Wednesday, our big travel day north, skies were grey and cloudy, but on Thursday morning the sun whisked away the lingering wispy clouds, and to my mind the signals were clear: time to head out to Grand Sable Lake.
The water felt chilly at first, of course, but not so cold that skin didn’t adjust to it quickly, and then the feeling was heavenly, soft and silky smooth. My first swim of 2016 was worth waiting for! On the other hand, I was glad I didn’t wait any longer, because cloudy skies returned on Friday.
Besides a vacation swim, another pilgrimage I anticipate eagerly is our trip to Munising by way of the Kingston Plains. I find the very name “Kingston Plains” thrilling, and when I admitted as much to David, he said he had always felt that way about the Penoyer High Banks (which I may or may not be spelling correctly). Kingston Plains is what remains since lumbering days took off the original giant white pines, leaving fields of nothing but stumps. It has taken many years for small trees to appear, and most of the vegetation is still lichen, bracken, and blueberries.
But I made an exciting discovery in 2012, and since then have enjoyed returning to seek out again the remains of the old bearing tree, or, as I like to call it, witness tree.
Seeing the markers in these photos probably makes them look obvious.
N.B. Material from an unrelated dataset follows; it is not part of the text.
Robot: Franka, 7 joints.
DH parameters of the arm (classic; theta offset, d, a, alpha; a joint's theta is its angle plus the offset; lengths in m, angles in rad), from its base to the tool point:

Spotting one old stump among many from a distance still looks easy in my photos below, but onsite it is far trickier than I have made it look here.
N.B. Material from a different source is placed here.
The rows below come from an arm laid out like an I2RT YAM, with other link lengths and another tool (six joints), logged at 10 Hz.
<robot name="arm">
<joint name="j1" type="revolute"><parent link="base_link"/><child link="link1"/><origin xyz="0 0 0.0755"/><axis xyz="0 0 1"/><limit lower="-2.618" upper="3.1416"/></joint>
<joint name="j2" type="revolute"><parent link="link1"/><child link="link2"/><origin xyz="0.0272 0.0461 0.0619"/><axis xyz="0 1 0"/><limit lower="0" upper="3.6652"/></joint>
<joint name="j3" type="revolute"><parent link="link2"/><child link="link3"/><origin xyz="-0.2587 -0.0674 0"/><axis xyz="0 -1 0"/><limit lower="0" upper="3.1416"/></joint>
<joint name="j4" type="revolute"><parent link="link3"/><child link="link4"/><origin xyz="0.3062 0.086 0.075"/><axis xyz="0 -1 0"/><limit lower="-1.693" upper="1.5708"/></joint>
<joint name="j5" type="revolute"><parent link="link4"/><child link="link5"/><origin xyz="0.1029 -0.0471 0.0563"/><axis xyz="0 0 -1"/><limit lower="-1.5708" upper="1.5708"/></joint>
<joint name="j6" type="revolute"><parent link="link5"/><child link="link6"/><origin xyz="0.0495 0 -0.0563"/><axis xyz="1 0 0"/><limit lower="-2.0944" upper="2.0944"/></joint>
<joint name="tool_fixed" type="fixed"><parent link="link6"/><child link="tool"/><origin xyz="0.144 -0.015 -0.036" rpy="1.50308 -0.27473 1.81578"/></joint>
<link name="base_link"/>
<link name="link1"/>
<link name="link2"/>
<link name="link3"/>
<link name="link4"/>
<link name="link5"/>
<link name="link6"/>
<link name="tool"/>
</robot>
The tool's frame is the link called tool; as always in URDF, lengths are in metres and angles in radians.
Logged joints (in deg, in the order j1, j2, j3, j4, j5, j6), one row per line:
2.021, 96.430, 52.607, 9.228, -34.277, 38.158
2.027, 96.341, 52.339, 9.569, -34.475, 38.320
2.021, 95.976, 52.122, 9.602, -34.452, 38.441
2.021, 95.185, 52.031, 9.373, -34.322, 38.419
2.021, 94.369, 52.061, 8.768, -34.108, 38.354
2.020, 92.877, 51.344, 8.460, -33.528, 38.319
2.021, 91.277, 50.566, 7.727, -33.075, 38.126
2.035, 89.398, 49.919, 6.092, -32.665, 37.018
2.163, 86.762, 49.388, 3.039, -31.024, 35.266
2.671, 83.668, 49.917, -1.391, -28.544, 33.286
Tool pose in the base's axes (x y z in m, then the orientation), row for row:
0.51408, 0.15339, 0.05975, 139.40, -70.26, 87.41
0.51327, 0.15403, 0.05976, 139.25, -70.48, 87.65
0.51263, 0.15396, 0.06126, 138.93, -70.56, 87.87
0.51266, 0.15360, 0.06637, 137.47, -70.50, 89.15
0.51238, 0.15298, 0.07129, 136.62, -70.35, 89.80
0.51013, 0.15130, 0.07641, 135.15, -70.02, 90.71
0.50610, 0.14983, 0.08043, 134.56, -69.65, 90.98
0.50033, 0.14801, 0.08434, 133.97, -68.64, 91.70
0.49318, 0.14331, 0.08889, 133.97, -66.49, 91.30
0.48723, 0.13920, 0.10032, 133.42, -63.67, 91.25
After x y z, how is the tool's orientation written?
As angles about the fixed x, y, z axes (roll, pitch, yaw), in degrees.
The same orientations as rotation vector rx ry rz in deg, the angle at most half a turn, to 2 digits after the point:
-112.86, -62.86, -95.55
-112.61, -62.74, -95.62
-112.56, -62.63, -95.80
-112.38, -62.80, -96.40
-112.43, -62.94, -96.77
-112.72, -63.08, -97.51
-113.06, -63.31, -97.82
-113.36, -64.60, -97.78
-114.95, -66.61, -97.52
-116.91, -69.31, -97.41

Sarah is not much interested in historical survey markers, but she likes the Kingston Plains, too, because I always give her a chance to explore off-leash. Yes, it’s good to let our animal spirits expand and breathe deeply in this lovely place where nature is slowly healing the scars of the past.
I told David that if I die before he does, he should scatter at least a portion of my ashes at the foot of the witness tree but that he will probably need some help finding it. There! My wishes are on public record.